The Art of Bowing - 1

Friction and Function - Part One

Bowing percussion is another one of those absolutely sublime things. You can create the most amazing, and weird tones. I love bowing metal percussion. The most important thing to know is that you need to buy a cheap bow. This is metal, not a Stradivarious violin! You should be able to pick up a cheap, imported bass/cello/violin bow for under $40. We’re not seeking tone here, not playing in the Berlin Philharmonic. You can often find used student bows for cheap too. Just ask at a music store. I use a cheap violin & cello bow for most things. They work great! So get yourself a bow and some Pop’s Bass Rosin, because it’s the best, sticky rosin out there, and you’re all set to make some noise! BTW, when the bow wears out, just throw it away and buy a new one, it will cost more to rehair it than to get a new one.

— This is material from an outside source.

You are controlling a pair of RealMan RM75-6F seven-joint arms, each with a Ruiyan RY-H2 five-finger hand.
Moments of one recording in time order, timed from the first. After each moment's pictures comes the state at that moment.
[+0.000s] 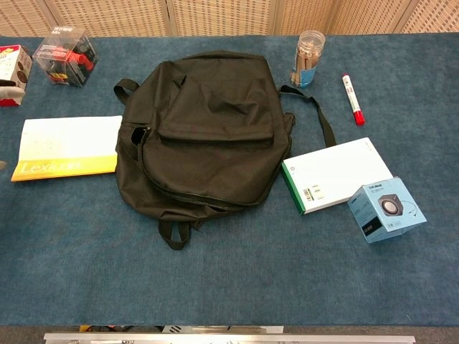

The 1st photo is of bowing a Chinese cymbal on a floor tom. The bowing is only one part of it, you need to also move the cymbal back and forth across the head, or in a circular motion. This changes the tone and uses the drum as a resonator. Crazy stuff!


Another great thing is using a Cup Chime, or other small, resonant cymbal. The photo shows me bowing the largest Paiste Cup Chime. Moving it in and out on the drum really changes the tone. Fantastic!

Experiment, enjoy, rest, and repeat often.